Elected member of the National Assembly
- In office August 2016 – May 2026
- Constituency: Chiengi

Personal details
- Born: Given Katuta 6 March 1969 (age 57) Chiengi, Zambia
- Party: Forum for Democracy and Development (2016-2021) Independent (2021-present)

= Given Katuta Mwelwa =

Zambian politician & member of parliament

Given Katuta Mwelwa (born 6 March 1969 in Chiengi) is a Zambian politician who served as the member of parliament for Chiengi from 2016 to 2026.

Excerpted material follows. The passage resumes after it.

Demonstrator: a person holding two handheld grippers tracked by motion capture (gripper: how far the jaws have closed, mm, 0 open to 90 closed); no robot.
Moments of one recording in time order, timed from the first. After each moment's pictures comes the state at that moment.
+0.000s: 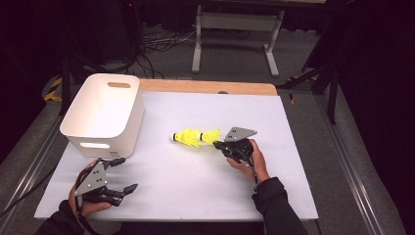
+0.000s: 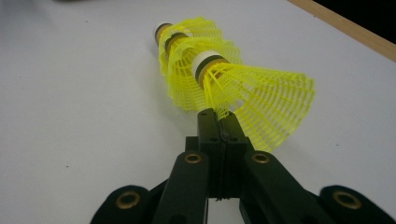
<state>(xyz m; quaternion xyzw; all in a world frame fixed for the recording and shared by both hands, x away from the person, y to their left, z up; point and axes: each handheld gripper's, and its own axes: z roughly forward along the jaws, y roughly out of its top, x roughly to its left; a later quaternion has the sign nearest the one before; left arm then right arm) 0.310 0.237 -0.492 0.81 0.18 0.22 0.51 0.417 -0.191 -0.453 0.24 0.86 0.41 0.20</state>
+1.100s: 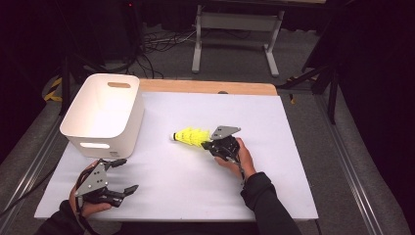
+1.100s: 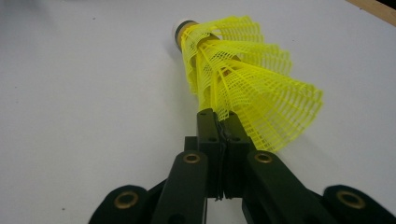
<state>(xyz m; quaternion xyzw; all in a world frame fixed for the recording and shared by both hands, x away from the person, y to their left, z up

==Early life and education==
Katuta was born in Chiengi (which, at that time, was part of Nchelenge District) on 6 March 1969. She was given an Honorary Doctorate Degree in Public Administration from the London Graduate School of the Commonwealth University in 2022. She was given a Bachelor of Business Administration from Chalimbana University in Zambia in 2024.

==Politics and career==
Katuta was elected as the only Member of Parliament under the Forum for Democracy and Development (FDD) party in the 2016 general election after beating the Patriotic Front candidate in Chiengi constituency. In the 2021 general election, she was re-elected in Chiengi constituency as the only female Independent Member of Parliament in a male-dominated political space.

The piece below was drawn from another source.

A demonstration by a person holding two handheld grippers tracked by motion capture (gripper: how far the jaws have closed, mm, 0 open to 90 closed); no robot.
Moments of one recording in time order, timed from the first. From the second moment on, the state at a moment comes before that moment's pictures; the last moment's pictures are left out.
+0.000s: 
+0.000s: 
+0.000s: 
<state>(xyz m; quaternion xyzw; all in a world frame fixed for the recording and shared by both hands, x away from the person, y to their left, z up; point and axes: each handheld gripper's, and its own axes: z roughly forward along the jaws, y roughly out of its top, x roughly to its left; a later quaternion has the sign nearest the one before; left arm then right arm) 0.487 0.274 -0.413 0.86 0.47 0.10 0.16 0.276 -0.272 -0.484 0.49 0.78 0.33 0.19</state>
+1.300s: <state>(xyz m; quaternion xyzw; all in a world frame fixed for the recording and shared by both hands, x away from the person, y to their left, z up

During her parliamentary work, she has served on various committees such as the Committee on Cabinet Affairs, the Committee on Transport and Communication, Executive Committee Member of Caucus on Children’s Rights, Zambia Women Parliamentary Caucus, Zambia-China Friendship Association, and Commonwealth Parliamentarians with Disabilities. She has also chaired the Select Committee appointed to scrutinize the 2016 constitution and submit to Parliament. She also served as the Chair for the Select Committee appointed by the Speaker of the Zambian Parliament to scrutinize the appointment of judges. She won the African Women Summit award in 2023.

In October 2025, Katuta announced that she would stand for presidency as an independent candidate at the 2026 general election.

==Personal life==
Katuta is married to Lawrence Mwelwa, a former university vice-chancellor at Chreso University.